- _RECORDED DATA_:

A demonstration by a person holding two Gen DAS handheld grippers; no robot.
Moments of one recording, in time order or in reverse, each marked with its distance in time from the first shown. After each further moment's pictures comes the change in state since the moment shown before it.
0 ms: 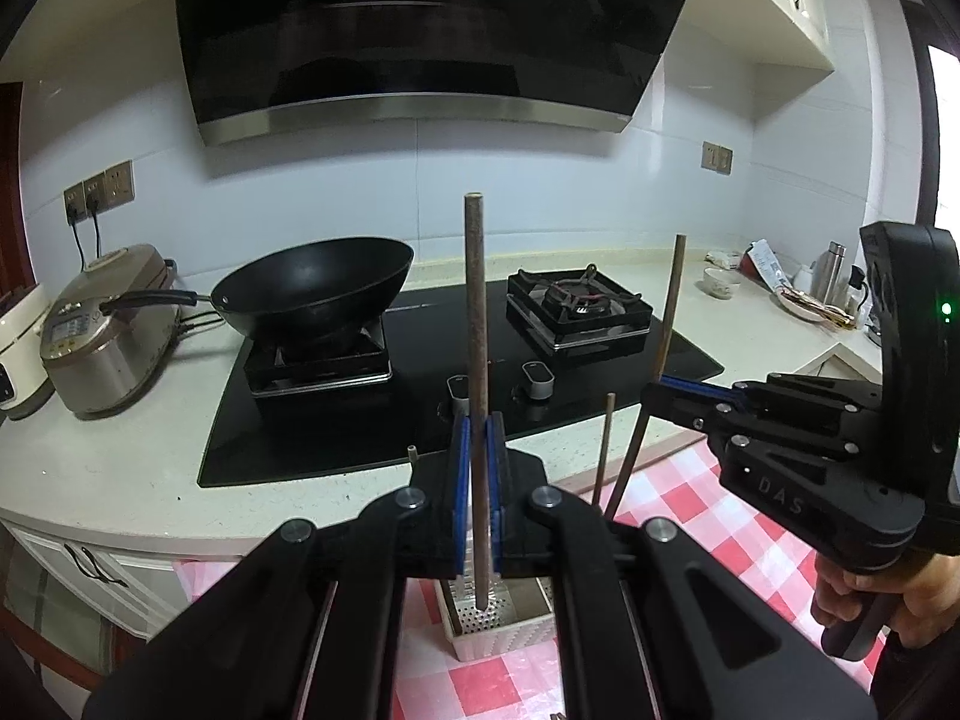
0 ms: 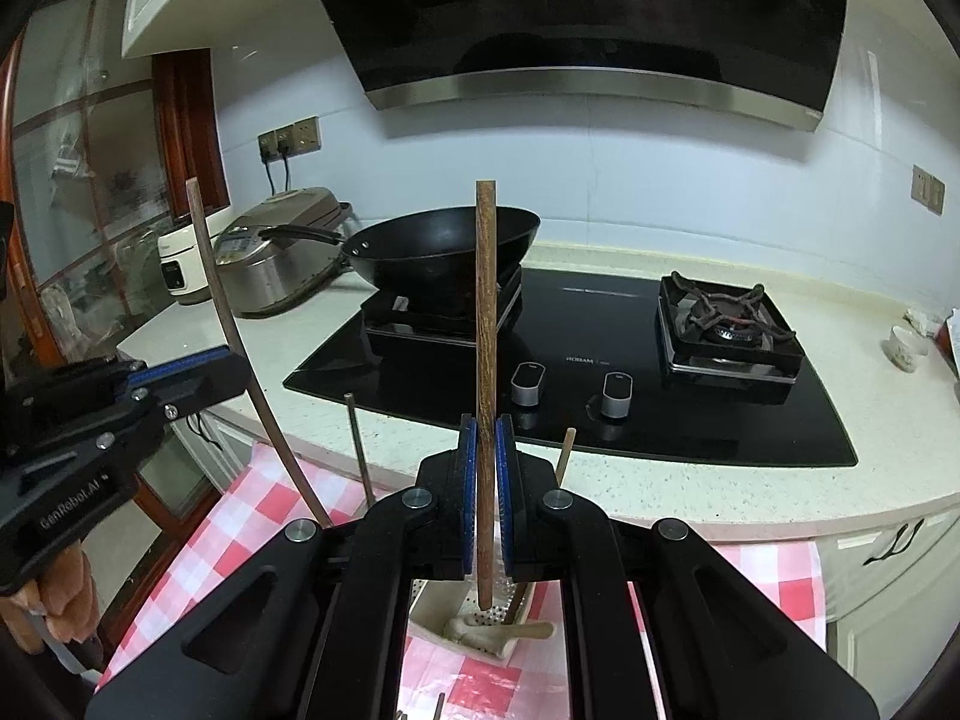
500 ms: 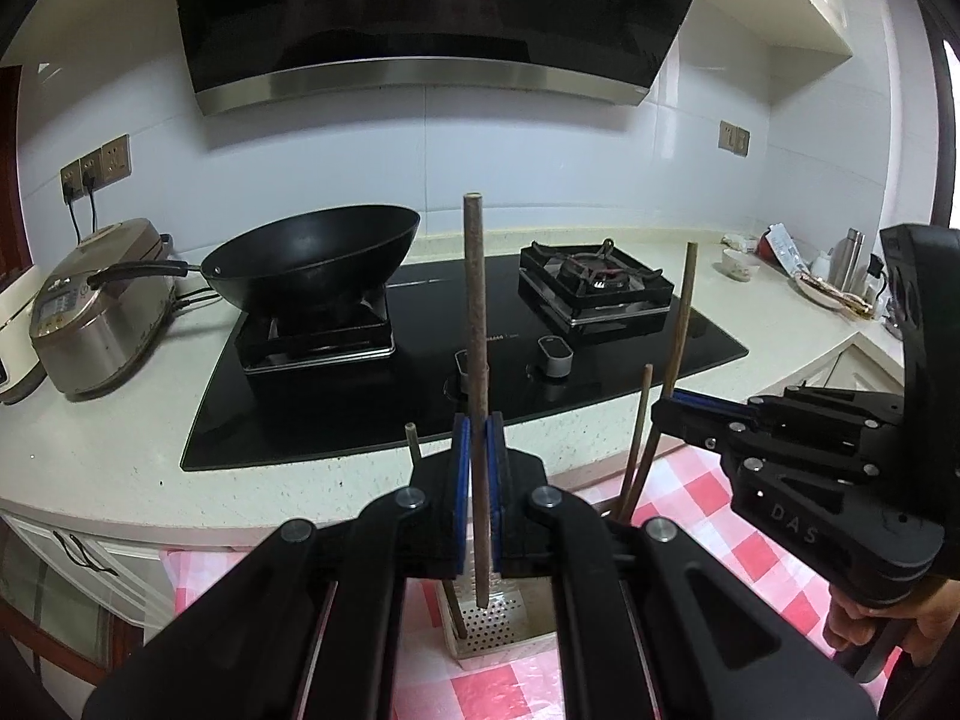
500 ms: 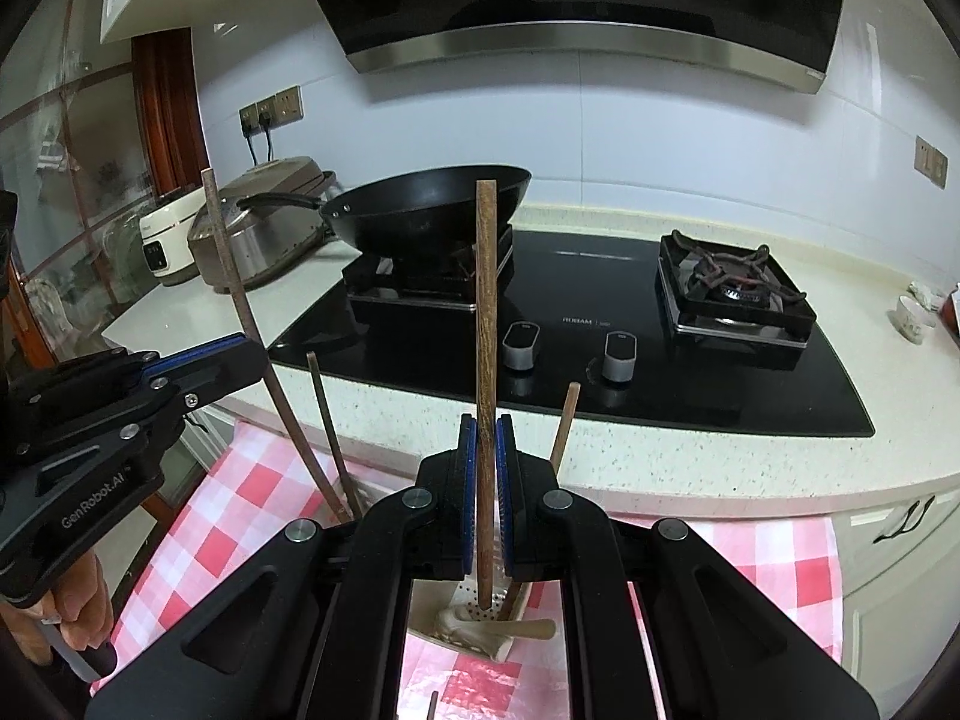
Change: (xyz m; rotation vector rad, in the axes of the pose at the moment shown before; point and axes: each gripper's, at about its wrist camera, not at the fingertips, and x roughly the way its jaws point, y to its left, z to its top) left arm 0.046 0.005 -0.022 -0.010 0.043 0.019; right arm 0.036 -0.004 -0.021 0.016 0.067 -0.013
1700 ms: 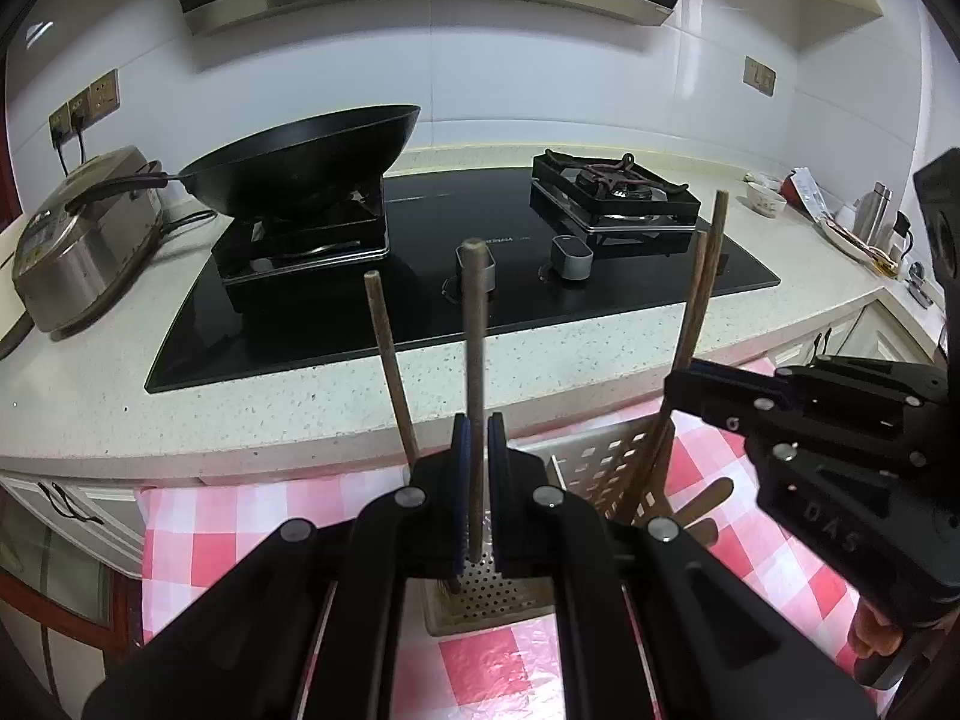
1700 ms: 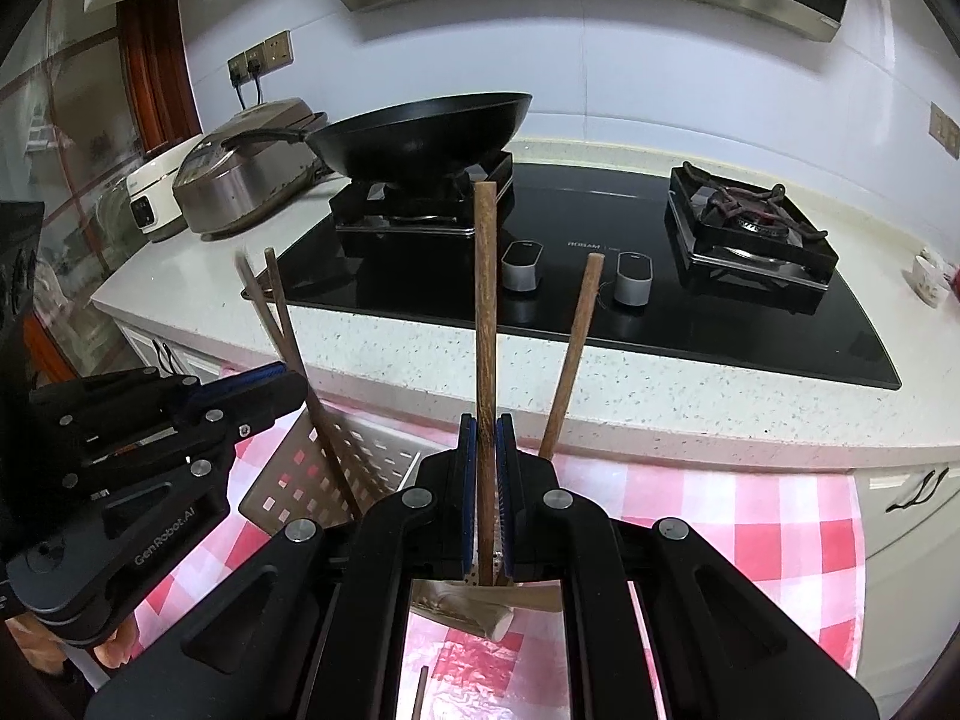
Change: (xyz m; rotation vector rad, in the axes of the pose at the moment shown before) left arm 0.058 -0.006 -0.043 -0.016 0.159 0.027; right arm 0.043 -0.003 -0.028 -0.006 0.116 0.005
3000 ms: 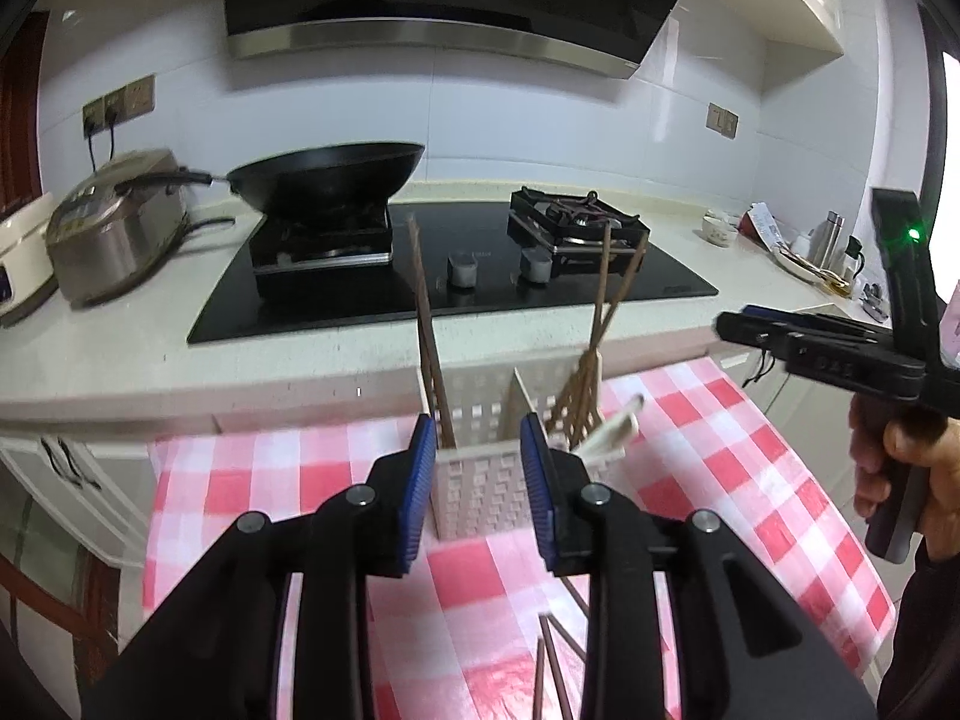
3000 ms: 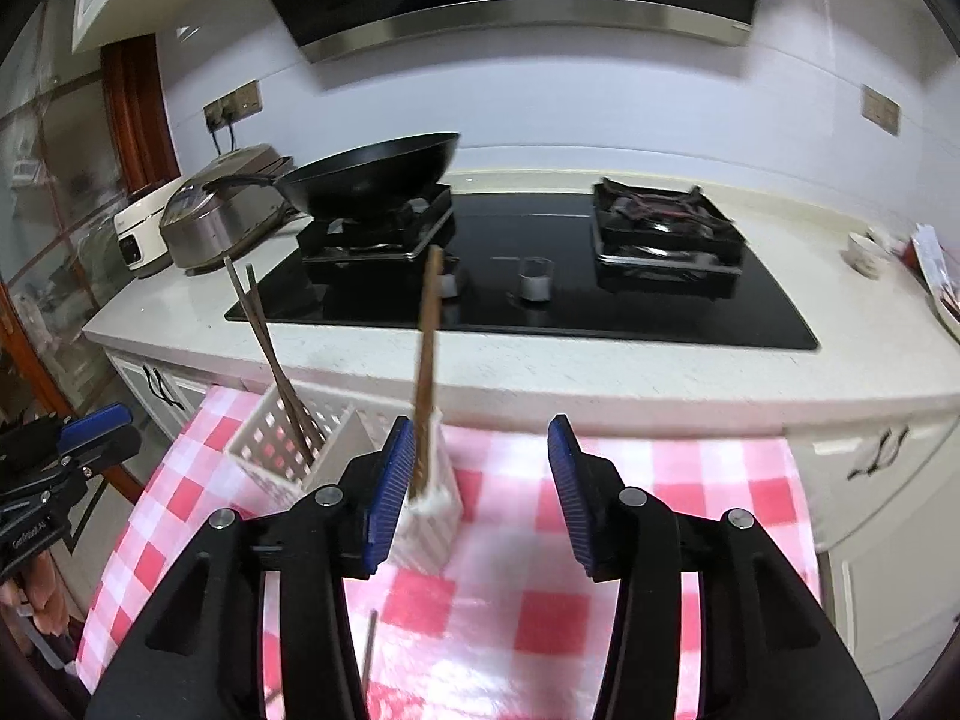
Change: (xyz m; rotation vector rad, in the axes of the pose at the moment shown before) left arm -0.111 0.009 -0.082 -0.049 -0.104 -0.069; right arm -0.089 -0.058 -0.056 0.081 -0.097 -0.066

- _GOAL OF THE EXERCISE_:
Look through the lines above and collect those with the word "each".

- _SOLUTION FOR THIS PROBLEM_:
Moments of one recording, in time order or in reverse, each marked with its distance in time from the first shown. After each further moment's pictures comes the change in state since the moment shown before it.
Change: (xyz m; rotation vector rad, in the axes of the pose at the moment shown before; point and axes: each gripper's, at about its wrist camera, not at the fingertips, and x roughly the way its jaws point, y to its left, z to its top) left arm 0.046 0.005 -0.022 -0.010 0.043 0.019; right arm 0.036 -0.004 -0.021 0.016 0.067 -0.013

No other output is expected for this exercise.